Dataset content =

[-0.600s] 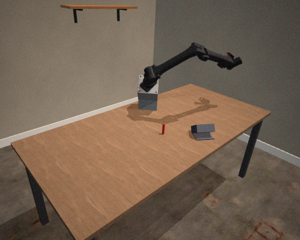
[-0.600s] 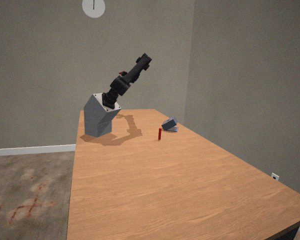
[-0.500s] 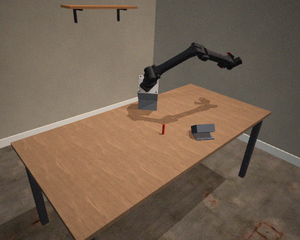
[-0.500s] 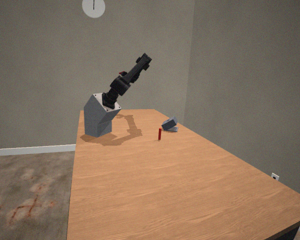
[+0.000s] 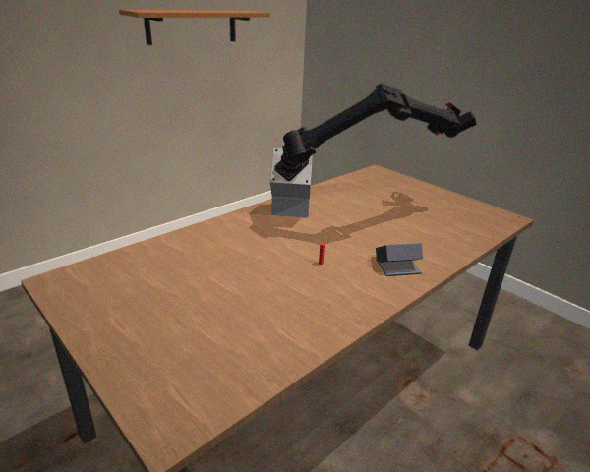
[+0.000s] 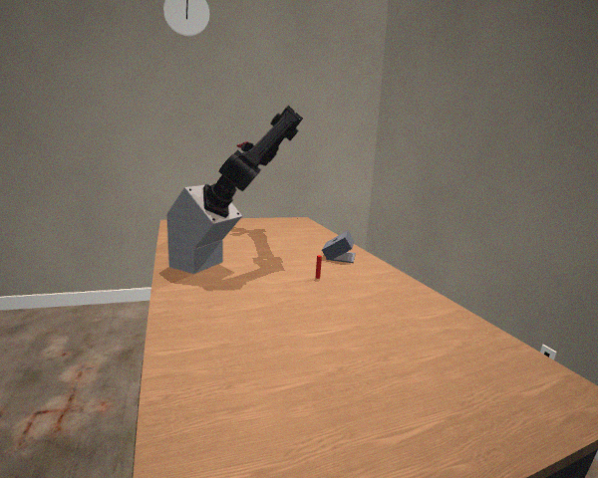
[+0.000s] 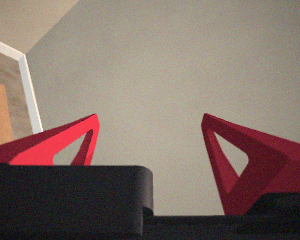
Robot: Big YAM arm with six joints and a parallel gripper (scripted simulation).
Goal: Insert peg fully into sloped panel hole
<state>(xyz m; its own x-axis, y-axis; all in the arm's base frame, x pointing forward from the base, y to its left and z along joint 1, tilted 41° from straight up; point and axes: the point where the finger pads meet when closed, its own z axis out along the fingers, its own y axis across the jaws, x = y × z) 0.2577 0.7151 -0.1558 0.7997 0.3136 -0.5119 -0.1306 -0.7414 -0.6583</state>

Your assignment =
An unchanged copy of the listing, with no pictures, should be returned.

Response to this task =
[-0.600s] 
[-0.600s] 
[-0.500s] 
[-0.500s] 
[+0.000s] 
[+0.000s] 
[+0.000s] 
Robot: Big YAM arm with six joints and a parallel gripper (scripted simulation).
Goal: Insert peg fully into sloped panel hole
<state>(xyz m; its own x-axis, y-axis; all in the arm's base frame, x pointing forward from the base, y to its left and z along joint 1, tilted 41° from straight up; point and axes: the point where the finger pads meet when closed, its own z axis out along the fingers, its own y axis across the jaws, x = y × z) 0.2577 0.7151 -0.1558 0.7997 0.3136 -0.5119 -0.1306 -0.7414 -0.6583</state>

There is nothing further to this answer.